In deze rubriek test Zoë de Goede verschillende banen uit. Ze loopt een paar uur mee met professionals om te proeven van de meest uiteenlopende soorten werk. Deze week: zeilinstructeur in Vinkeveen.
De zeilschool van Vinkeveen baadt in het zonlicht. Kinderen rennen af en aan en gaan nog even snel naar het toilet voordat de zeillessen weer beginnen. Het ruikt naar vakantie. En zonnebrand.
De lessen zijn al begonnen. In de verte zwabberen kleine optimisten rondom gele boeien. Dylan, Tosca en Thijmen lopen nog rond aan wal. Zij hebben het hoogste niveau en mogen daarom andere instructeurs opleiden. Tosca bespreekt de voortgang van haar pupil en wil een kijkje gaan nemen bij zijn les, om te kijken of hij klaar is voor de proeve van bekwaamheid.
Dylan komt aantuffen in een feloranje motorbootje. Hij schept snel wat water uit de boot voor we instappen. Naast hem zit de kleine Feline (9), die haar zeilles onderbrak voor een toiletbezoek aan wal. Onderweg praat Feline honderduit over het zeilkamp, dat ze elke zomer samen met haar broertje bijwoont. ,,Kijk, daar is hij”, wijst ze enthousiast als we in de buurt van de optimisten komen.
Eierstokken
Ze stapt op het vlot dat bij het klasje drijft en wij varen verder. ,,Wat een schattig kind”, zucht ik. Tosca knikt. ,,Je krijgt hier wel klapperende eierstokken van, ja. Zeker tijdens het avondeten, wanneer iedereen zijn ervaringen deelt. Dat is heerlijk om te zien.”
We komen aan bij de les van Jesse (19). Hij zit op de motorboot met hulpinstructeur Goedele en probeert een boeg uit het water te trekken. ,,We gaan een tochtje maken, daarachter is meer wind”, zegt hij. ,,Dat is altijd moeilijk”, beaamt Dylan. ,,De wind komt hier van alle kanten en draait heel vaak. Zeker op dagen als deze, wanneer er weinig wind is, is het moeilijk om uit te vinden waar je het beste zeilt.”
Botsing
,,Piet, vaar je nu voor de wind?” vraagt Jesse streng. Piet duwt het roer van zich af en draait richting de boeg. Terwijl Jesse uitlegt wat hij gaat doen, gebeurt verderop bijna een botsing en valt een pet in het water. Een blonde jongen laat zijn zeil gemoedelijk klapperen terwijl een wijsvinger diep in zijn neus verdwijnt. ,,Mees, kijk eens naar je zeil”, roept Jesse. Mees trekt zijn zeil meteen strakker en vliegt vooruit.

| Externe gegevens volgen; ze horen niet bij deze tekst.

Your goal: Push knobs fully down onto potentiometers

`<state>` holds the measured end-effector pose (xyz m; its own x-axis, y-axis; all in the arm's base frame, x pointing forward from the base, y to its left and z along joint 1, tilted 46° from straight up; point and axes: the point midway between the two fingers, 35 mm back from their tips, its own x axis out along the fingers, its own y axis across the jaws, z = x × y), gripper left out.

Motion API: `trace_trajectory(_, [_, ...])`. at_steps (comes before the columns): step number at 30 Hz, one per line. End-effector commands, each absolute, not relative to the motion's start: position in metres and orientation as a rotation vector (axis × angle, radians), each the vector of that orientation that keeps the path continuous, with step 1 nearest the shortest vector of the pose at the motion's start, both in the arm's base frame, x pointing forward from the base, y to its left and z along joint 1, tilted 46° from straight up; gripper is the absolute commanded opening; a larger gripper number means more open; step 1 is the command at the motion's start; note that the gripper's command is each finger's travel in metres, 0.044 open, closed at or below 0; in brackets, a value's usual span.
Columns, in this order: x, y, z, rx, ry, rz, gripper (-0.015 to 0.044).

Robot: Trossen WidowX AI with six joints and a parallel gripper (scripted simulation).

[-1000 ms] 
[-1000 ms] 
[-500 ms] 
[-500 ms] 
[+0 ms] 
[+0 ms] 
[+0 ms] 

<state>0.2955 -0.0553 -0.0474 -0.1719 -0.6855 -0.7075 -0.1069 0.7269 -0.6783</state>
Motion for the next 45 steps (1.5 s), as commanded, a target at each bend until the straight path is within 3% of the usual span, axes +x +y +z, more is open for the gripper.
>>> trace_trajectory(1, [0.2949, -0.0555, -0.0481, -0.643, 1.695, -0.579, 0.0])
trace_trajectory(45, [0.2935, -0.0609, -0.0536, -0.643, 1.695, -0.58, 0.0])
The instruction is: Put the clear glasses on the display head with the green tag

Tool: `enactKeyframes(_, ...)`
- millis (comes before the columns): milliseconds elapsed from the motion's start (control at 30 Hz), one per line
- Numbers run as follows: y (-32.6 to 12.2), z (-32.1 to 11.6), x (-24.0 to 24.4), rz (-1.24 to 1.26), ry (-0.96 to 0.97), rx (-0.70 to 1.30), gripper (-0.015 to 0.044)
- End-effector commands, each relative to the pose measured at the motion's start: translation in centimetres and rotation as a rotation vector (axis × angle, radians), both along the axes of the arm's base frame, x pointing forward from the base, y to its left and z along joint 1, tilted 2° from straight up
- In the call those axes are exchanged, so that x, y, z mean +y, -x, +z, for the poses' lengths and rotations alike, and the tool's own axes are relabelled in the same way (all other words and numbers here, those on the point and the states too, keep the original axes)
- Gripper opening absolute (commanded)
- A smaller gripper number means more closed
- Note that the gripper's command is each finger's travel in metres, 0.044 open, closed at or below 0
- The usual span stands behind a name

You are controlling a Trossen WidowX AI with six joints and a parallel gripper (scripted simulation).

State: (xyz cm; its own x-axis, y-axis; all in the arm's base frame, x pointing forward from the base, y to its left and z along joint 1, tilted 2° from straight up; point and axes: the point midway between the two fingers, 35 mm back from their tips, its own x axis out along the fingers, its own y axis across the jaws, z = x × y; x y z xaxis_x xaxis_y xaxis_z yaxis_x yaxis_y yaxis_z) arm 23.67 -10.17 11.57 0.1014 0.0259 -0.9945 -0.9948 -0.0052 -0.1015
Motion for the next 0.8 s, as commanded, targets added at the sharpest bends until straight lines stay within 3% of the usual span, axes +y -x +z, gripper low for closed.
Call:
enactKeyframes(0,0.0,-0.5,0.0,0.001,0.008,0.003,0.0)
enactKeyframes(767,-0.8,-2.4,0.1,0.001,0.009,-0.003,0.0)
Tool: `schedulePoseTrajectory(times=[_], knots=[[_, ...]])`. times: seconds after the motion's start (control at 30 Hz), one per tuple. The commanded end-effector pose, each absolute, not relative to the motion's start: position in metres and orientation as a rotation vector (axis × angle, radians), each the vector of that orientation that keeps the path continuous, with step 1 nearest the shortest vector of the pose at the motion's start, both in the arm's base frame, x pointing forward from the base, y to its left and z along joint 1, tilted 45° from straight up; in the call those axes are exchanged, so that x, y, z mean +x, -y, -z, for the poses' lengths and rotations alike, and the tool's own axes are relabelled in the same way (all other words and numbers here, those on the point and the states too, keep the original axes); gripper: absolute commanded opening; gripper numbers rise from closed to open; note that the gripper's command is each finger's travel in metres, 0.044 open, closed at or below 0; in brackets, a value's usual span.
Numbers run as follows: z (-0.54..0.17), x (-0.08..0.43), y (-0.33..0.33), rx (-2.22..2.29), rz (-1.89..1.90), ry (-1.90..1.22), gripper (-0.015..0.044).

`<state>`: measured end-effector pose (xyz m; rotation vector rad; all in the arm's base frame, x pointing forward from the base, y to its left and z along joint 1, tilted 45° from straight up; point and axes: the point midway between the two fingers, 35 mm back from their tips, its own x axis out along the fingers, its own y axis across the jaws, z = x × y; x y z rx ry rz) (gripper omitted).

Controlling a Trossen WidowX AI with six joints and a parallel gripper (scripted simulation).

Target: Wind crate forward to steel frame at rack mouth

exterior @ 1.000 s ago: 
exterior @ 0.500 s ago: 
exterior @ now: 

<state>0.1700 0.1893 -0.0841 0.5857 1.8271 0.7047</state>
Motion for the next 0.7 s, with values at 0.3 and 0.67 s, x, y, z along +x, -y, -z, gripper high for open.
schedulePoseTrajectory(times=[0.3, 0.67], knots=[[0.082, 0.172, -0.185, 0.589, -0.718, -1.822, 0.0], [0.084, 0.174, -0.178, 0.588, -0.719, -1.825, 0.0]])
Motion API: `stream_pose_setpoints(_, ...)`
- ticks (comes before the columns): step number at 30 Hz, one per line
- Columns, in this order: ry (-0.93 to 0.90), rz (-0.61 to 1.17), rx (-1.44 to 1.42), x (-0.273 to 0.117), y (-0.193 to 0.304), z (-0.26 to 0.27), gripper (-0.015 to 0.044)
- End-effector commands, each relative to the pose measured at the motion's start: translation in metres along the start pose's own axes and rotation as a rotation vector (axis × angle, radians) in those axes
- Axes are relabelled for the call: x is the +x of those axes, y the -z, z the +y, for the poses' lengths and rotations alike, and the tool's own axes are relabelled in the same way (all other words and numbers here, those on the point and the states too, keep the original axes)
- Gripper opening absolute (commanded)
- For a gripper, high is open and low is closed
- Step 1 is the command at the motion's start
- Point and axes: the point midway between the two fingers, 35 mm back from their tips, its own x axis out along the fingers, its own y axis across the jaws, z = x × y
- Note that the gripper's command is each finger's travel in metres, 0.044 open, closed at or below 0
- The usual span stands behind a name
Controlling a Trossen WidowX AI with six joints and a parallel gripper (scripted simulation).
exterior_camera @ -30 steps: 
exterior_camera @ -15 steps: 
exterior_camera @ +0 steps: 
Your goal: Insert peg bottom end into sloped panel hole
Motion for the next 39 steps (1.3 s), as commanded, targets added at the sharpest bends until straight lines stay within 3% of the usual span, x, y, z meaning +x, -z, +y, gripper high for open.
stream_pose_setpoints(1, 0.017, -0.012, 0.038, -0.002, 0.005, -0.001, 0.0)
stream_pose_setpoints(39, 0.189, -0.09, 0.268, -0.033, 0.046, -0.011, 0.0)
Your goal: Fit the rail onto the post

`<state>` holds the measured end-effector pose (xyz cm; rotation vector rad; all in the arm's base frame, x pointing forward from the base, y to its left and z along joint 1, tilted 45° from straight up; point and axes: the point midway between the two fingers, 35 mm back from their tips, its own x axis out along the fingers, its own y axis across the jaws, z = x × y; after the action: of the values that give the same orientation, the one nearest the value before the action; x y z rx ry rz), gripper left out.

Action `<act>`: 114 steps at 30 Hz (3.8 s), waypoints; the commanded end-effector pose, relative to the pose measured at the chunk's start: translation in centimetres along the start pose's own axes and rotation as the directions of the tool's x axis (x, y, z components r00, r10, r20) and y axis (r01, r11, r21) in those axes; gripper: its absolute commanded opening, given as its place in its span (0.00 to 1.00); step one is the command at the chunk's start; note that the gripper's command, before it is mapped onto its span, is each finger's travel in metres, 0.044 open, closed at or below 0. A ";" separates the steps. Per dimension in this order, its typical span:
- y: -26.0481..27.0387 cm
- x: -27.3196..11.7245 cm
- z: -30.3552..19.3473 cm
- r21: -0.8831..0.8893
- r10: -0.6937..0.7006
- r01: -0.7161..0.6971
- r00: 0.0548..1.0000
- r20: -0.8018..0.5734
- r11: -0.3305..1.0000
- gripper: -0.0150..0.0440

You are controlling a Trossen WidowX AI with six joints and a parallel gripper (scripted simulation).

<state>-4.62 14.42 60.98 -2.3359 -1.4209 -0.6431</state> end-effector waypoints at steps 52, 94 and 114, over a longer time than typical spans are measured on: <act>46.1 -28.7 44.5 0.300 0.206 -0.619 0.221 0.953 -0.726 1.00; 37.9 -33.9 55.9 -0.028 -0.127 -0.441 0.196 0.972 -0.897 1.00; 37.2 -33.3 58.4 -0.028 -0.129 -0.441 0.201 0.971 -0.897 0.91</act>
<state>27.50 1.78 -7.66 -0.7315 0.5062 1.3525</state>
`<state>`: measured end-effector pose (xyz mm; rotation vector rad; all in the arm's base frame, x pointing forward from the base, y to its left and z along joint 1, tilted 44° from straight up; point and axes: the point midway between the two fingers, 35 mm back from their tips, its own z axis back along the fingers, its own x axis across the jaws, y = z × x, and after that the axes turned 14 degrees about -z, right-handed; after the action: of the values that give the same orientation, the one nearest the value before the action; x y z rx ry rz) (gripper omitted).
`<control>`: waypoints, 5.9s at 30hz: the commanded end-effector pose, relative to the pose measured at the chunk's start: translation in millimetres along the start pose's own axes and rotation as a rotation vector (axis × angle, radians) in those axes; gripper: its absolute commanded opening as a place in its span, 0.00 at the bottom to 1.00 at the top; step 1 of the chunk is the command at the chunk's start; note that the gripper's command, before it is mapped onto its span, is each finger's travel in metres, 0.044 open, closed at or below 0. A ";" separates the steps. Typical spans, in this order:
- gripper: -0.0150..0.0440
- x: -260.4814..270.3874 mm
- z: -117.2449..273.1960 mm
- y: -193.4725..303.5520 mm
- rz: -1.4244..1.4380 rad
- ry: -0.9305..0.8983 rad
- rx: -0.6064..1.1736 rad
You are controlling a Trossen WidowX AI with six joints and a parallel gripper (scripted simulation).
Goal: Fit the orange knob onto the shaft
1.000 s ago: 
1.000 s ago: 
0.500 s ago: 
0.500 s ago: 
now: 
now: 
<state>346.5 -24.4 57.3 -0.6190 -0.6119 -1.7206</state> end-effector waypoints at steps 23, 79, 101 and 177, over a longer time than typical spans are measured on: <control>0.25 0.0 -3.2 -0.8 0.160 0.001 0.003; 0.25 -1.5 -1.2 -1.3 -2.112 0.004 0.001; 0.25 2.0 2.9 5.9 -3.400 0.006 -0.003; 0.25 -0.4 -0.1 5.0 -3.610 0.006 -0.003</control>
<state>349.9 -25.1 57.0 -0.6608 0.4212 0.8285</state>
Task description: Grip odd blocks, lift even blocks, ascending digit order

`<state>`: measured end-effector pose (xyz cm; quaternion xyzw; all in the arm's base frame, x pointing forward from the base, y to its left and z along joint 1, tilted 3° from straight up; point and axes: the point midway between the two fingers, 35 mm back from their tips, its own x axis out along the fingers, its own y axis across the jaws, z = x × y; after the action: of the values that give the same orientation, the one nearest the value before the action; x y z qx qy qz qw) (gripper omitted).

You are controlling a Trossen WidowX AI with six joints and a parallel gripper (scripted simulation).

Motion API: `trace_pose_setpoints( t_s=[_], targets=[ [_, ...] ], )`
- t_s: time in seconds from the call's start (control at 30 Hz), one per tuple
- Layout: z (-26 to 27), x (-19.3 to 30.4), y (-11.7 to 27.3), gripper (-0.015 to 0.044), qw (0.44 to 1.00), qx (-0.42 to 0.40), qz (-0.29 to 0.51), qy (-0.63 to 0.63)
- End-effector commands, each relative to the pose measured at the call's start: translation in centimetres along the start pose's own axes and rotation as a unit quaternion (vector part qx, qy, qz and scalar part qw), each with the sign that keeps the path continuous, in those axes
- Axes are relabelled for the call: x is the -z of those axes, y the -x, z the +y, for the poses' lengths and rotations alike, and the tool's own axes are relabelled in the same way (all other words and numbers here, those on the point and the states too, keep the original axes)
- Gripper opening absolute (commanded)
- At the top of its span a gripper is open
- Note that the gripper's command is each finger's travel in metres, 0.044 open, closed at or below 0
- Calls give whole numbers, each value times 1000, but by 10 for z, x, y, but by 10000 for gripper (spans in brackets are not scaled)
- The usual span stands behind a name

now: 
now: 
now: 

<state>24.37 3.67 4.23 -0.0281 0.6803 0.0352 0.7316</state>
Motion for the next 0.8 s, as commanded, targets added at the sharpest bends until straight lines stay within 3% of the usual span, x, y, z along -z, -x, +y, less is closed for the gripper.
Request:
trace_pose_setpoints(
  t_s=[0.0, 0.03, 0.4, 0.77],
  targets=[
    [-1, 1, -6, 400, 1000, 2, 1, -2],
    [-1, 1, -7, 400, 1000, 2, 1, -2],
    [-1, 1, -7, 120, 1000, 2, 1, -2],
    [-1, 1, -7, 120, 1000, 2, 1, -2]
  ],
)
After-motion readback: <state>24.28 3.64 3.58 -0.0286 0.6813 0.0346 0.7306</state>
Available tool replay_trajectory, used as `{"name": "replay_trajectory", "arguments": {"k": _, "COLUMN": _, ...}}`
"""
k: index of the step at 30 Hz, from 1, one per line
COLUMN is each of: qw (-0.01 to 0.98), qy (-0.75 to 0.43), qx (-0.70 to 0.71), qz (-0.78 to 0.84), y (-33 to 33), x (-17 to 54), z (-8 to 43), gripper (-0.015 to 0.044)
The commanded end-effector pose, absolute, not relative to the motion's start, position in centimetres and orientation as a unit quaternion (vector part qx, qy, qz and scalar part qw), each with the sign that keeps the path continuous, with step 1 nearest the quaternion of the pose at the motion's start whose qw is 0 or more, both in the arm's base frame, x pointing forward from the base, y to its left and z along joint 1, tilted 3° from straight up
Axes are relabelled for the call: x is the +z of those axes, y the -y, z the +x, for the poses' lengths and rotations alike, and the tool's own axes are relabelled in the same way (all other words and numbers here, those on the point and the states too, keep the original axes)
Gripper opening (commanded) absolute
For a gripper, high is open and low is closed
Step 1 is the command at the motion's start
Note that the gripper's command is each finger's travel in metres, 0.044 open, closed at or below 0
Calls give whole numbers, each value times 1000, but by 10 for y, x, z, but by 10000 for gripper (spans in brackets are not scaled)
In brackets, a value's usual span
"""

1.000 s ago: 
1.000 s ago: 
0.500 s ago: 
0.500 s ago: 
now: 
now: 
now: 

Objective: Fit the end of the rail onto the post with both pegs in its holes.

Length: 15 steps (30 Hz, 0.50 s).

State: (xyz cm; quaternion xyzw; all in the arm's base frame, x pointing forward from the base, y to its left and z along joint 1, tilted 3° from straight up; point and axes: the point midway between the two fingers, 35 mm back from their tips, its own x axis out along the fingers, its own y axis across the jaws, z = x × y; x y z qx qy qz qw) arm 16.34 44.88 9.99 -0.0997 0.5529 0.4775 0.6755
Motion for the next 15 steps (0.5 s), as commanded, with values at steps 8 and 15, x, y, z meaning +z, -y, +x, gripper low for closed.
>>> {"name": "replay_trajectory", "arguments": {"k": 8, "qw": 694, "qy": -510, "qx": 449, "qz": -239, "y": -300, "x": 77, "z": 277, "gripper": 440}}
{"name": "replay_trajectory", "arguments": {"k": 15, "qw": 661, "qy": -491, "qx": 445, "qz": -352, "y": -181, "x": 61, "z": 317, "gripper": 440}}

Ik neem het roer over en stuur de boot richting plas twee. In mijn element en halverwege de vaargeul draai ik de motor helemaal open, maar Dylan maant me vaart te minderen. ,,Aan de kant bouwen vogels nestjes, dus daar moeten geen golven overheen komen. Daarnaast willen we de bewoners van de huizen aan de oever te vriend houden”, vertelt Dylan.
Rustig tuffend vaar ik verder, onder een loopbrug en een tunnel door, tot we uitkomen bij de grotere plas waar de oudere kinderen les krijgen. We varen naar Bas, die met vier dertienjarige meisjes in een polyvalk zitten. ,,Mag ik even je les onderbreken?” vraagt Dylan. ,,Jullie krijgen een nieuwe instructrice.” Ik stap over van de motorboot naar de valk, terwijl Bas de boot gedwee verlaat.
Gered
De meisjes zijn zondag begonnen met varen, maar kunnen er meer van dan hun nieuwe instructrice, die nota bene aan het roer zit. ,,Pas op, we mogen niet verder dan die gele boei”, zegt Mare. Daarachter vinden surflessen plaats die we niet in de weg mogen zitten. Wanneer we gevaarlijk dicht bij de gele boei komen, trekt Gaia hard aan het roer. We gaan overstag en zijn gered van vijandelijk territorium. ,,Goed gedaan Gaia”, roept Bas vanuit de motorboot.
Ik heb tijdens mijn dag als instructeur waarschijnlijk meer geleerd dan aangeleerd, maar daar ga ik niet om treuren.